Examples and Use Cases for Leveraging Custom Fields
Let‘s explore some real-world examples that demonstrate innovative ways to utilize custom fields in WordPress:
Storing Ratings and Reviews
Review sites like Consumer Reports could use a product_rating
custom field to store star ratings or scores for products and services reviewed. Displaying these ratings is as simple as calling the custom field value in templates.
Sites like Goodreads could also use custom fields like user_rating
and number_of_reviews
when displaying book data across their platform.
Linking Related Content
Online magazines often link related articles under a "You May Also Like…" or "Related Posts" section. Custom fields provide an easy way to connect this content.
For example, an article_type
field could be created to categorize content under genres like News, Politics, Business, Tech. Then these custom values can be used to display related posts programmatically.
Advanced usages could even build graph-style relationships between content using custom fields metadata.
Enhancing Author Profile Pages
Many news and magazine sites include author bios and contact info for their writers. By using custom fields like user_bio
, user_contact
, user_links
, etc. these details can be added to user records in WordPress and output on author profile pages.
No need to clutter actual posts and articles with this author metadata!
Building Advanced Custom Forms
Plugins like Advanced Custom Fields (ACF) leverage custom fields to create highly flexible, customizable forms and data structures beyond standard WordPress posts.
For example, real estate sites use ACF to build detailed property listing forms with fields for home specs, price history, neighborhood data, and more – all stored as custom fields.
The use cases are endless! Anywhere you need to store structured data beyond the standard WordPress post data model, custom fields come in handy.
Expert Tips on Leveraging Custom Fields in WordPress
Here are some best practices and expert tips when working with custom fields:
- Use lowercase/underscores for custom field names – Like
post_summary
rather thanPost Summary
- Be consistent with naming conventions across sites
- Make names self-explanatory – Choose semantic, clear names like
author_bio
- Optimize length – Try keeping names under 30 characters
- Categorize with prefixes –
wp_
for WordPress defaults,pt_
for custom post types
Following conventions like these will ensure your implementation remains clean and maintainable.

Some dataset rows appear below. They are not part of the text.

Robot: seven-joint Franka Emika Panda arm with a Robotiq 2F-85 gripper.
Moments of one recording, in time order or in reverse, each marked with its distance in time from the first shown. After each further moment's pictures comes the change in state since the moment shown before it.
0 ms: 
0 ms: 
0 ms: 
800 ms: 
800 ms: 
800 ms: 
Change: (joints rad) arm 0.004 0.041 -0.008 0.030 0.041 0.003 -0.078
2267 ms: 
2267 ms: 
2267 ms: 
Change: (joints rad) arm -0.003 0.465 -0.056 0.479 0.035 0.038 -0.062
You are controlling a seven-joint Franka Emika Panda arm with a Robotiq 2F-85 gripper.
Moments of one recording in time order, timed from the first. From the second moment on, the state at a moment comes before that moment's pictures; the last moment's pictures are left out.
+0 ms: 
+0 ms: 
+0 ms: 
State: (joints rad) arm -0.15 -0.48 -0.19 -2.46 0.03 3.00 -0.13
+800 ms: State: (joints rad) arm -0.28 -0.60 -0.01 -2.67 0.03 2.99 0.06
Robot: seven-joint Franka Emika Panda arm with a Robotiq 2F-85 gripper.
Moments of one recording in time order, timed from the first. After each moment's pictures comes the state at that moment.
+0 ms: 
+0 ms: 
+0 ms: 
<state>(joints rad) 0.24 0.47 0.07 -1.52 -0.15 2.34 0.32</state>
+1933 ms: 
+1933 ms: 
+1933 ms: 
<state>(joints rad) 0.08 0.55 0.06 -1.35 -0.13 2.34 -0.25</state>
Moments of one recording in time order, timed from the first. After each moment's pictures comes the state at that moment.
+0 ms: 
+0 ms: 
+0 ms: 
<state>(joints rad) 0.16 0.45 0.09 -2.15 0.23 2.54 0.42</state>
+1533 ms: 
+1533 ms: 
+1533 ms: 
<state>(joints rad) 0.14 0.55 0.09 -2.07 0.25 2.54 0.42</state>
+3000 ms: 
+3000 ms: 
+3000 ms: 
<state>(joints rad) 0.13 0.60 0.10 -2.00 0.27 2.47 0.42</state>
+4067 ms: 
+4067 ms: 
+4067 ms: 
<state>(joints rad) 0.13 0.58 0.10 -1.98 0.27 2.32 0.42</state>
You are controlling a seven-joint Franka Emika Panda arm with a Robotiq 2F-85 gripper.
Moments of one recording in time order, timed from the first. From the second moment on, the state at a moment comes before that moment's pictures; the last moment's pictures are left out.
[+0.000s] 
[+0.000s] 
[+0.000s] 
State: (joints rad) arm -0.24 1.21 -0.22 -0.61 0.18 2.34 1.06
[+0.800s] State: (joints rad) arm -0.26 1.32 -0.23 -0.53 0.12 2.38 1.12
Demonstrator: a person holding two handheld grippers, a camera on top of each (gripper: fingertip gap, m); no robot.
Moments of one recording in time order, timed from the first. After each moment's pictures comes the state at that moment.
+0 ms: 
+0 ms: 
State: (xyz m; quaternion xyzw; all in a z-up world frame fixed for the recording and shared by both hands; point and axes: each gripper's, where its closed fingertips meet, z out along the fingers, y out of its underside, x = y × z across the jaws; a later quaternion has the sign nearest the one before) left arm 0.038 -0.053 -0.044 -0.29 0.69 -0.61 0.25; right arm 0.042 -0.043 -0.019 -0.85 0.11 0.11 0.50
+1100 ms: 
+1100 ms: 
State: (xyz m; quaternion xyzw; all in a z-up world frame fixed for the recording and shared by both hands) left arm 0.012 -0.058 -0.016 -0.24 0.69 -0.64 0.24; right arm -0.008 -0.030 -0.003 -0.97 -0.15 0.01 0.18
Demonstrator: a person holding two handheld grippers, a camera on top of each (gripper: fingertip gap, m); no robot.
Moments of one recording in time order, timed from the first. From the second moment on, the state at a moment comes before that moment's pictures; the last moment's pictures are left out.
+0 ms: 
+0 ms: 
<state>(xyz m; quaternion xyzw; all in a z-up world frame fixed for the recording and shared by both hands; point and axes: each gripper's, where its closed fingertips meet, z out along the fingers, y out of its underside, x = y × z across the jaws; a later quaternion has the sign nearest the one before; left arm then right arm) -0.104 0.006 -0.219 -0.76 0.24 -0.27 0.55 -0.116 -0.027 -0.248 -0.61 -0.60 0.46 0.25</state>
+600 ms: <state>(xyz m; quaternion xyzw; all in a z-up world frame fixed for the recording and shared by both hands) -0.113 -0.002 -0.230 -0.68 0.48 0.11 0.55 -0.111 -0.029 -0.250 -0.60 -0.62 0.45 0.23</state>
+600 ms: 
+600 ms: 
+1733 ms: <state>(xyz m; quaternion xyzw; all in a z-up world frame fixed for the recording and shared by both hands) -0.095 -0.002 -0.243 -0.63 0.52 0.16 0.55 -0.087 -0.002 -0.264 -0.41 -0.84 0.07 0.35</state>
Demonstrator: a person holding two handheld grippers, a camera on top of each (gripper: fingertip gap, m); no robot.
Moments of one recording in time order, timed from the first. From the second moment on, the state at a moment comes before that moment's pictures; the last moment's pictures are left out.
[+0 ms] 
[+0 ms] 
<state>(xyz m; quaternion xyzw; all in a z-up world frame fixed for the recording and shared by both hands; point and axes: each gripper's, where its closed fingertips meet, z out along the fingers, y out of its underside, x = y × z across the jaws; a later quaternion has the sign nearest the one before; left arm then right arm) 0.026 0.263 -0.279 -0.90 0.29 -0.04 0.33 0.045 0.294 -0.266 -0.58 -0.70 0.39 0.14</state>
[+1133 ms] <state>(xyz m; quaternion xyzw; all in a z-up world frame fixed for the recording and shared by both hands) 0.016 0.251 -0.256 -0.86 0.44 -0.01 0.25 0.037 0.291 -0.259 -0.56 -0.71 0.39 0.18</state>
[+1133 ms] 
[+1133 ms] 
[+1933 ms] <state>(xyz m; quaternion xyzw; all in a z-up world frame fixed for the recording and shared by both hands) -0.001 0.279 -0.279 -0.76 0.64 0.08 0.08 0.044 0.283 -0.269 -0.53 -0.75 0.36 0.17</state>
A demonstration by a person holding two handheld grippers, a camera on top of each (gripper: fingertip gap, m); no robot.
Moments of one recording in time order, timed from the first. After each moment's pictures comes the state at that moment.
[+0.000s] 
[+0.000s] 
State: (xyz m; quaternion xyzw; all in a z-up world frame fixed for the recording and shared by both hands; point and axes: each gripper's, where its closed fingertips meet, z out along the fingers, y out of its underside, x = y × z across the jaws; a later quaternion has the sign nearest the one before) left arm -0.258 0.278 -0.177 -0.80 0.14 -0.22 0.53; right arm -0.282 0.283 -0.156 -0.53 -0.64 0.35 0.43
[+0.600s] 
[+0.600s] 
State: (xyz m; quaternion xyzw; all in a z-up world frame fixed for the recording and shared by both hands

For even more advanced usage, development frameworks like Sage by Roots leverage custom fields to build highly customizable, headless WordPress solutions.
I hope this guide gives you ideas and examples of how to tap into the power of custom fields in WordPress. They are a versatile way to store structured data related to any type of WordPress content or user data. The possibilities are endless!
Let me know in the comments if you have any other tips or tricks for working with custom fields in WordPress.